The decision in Harivel v. Hall-Thompson Co.,98 Conn. 753, 120 A. 603, applying our rule to a traveling salesman injured in Virginia while fulfilling a Connecticut employment, indicated our adherence to our rule so far as concerned a Connecticut contract of employment. Our rule as to a foreign contract of employment, with the exceptions already named, is equally well settled, yet we cannot but realize the impossibility of anticipating all the situations which may develop in this difficult feature of the compensation law, and of making now an unvarying rule which shall cover all possible cases. These cases must be dealt with as they arise.

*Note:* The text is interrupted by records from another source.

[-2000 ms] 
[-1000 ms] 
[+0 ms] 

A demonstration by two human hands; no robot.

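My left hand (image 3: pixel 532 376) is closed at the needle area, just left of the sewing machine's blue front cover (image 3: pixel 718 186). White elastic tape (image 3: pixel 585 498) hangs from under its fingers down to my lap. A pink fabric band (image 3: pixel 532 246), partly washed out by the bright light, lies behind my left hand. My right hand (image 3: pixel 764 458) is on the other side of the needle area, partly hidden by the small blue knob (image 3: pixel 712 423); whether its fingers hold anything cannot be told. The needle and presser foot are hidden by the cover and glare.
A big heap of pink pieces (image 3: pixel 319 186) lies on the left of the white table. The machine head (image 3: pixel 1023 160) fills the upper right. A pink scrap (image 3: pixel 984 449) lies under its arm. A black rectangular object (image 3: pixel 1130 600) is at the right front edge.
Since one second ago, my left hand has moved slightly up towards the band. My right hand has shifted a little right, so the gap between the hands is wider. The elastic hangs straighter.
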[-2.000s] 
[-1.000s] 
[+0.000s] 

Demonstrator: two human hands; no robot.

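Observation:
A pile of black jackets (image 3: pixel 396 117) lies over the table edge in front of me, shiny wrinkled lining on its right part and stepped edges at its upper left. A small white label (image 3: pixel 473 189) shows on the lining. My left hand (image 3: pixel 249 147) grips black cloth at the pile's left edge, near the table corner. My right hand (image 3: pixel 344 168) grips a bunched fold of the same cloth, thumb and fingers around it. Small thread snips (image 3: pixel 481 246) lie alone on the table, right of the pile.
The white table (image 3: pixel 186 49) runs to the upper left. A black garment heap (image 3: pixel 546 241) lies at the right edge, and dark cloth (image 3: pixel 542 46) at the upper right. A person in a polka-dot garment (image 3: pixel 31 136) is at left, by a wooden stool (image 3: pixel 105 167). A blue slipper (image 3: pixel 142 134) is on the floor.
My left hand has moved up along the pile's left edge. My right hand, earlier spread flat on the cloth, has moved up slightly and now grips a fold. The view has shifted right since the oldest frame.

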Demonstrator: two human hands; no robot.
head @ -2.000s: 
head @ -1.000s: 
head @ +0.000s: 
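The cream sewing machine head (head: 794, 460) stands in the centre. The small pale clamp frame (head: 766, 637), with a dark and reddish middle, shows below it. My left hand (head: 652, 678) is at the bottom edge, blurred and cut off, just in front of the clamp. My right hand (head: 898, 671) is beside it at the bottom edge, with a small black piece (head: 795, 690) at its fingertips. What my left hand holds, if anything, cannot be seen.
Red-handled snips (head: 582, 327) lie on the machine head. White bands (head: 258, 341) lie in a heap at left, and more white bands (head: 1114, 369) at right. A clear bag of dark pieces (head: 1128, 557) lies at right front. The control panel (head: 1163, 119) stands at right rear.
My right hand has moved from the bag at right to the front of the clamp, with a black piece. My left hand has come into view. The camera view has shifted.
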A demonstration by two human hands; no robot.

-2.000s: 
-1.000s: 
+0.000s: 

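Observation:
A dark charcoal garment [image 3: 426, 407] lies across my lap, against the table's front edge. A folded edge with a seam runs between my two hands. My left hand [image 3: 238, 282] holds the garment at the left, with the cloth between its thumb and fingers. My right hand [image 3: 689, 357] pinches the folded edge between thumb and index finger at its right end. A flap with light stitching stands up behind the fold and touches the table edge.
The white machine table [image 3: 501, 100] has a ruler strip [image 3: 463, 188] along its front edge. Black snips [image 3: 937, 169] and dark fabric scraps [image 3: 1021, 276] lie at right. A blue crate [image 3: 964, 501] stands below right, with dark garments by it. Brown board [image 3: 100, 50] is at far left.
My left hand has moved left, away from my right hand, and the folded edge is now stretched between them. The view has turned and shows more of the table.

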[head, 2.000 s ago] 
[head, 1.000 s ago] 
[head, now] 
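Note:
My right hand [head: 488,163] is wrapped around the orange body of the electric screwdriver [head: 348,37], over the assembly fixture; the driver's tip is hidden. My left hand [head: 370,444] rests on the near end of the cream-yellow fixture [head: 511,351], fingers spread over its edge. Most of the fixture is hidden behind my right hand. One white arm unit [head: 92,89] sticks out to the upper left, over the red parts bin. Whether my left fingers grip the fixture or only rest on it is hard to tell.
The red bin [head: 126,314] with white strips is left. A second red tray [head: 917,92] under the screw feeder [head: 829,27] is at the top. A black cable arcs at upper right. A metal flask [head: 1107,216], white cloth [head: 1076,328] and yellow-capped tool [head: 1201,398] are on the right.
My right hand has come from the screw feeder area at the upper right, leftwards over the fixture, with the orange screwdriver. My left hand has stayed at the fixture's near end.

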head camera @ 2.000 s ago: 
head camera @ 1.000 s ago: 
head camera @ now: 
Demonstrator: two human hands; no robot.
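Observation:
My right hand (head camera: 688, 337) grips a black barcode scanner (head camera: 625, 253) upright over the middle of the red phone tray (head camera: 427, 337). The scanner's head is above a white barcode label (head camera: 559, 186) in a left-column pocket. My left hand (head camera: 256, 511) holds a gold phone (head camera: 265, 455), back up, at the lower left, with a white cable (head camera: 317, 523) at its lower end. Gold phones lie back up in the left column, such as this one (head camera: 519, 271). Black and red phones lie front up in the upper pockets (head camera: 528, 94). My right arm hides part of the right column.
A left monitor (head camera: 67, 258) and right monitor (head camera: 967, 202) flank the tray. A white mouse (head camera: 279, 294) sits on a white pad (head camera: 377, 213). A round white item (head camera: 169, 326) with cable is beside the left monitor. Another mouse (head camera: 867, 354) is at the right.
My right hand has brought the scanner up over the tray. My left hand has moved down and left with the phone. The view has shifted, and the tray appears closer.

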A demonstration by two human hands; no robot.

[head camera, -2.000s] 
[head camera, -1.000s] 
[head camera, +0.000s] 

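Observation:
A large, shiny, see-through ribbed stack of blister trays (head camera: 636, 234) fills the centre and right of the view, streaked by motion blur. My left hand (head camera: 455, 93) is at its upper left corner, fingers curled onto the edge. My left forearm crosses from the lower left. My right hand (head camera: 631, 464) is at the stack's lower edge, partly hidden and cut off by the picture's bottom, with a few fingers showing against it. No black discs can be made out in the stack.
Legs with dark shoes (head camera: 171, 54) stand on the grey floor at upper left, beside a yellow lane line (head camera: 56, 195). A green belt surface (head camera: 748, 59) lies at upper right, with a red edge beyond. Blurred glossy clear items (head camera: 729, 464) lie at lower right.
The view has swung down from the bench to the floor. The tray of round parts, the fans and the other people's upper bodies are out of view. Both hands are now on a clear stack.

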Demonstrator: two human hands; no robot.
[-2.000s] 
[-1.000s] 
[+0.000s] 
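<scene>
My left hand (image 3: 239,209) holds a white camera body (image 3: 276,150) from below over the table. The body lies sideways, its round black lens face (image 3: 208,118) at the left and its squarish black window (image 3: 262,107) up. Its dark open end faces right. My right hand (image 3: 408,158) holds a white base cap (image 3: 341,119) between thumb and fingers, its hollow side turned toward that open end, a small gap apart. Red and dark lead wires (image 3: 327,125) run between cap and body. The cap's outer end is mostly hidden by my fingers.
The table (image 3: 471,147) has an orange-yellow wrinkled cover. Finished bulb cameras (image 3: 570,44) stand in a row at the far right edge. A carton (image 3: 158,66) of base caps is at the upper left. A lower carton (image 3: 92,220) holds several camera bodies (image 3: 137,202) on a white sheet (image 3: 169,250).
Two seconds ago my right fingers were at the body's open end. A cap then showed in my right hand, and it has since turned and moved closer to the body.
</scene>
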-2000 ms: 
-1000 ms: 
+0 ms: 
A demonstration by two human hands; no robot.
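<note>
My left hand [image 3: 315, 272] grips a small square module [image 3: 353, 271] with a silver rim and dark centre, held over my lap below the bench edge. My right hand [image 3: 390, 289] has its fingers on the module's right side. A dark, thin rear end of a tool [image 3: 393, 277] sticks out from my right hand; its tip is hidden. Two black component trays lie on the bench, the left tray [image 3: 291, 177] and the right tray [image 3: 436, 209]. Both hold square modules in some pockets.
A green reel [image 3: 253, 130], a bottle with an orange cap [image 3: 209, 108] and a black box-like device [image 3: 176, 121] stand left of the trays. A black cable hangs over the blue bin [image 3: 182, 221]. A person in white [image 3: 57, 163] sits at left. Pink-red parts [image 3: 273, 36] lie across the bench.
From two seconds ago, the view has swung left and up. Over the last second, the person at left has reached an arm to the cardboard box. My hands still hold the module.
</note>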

The instant case is not the case of Banks v. HowlettCo. The foreign contract of employment contemplated employment in Massachusetts and New York as well as Connecticut, although the greater part of the employment was to be in Connecticut. The Connecticut employment was not the "specific and sole subject of the contract of employment," and therefore does not control the decision of this case. We are not disposed to extend the scope of the exception recognized in Banks v. Howlett Co. To apply it in this case, we must adopt the rule that foreign contracts of employment which contemplate a substantial part of the employment in Connecticut shall, in case of injury to an employee in such employment, in the matter of compensation, come within our Act. That *468 would result in the substitution of the rule of the law of the place of the injury, for our rule of the law of the place of the contract; for there would be little or no reason why there should be a distinction made between the substantial and the temporary employment in Connecticut.

This disposition of the ground of appeal, common to each defendant, makes it unnecessary to consider the grounds of appeal relied upon by the insurance carrier alone.

The Superior Court is advised to enter its judgment sustaining the appeal and vacating the award, in accordance with this opinion.

In this opinion the other judges concurred.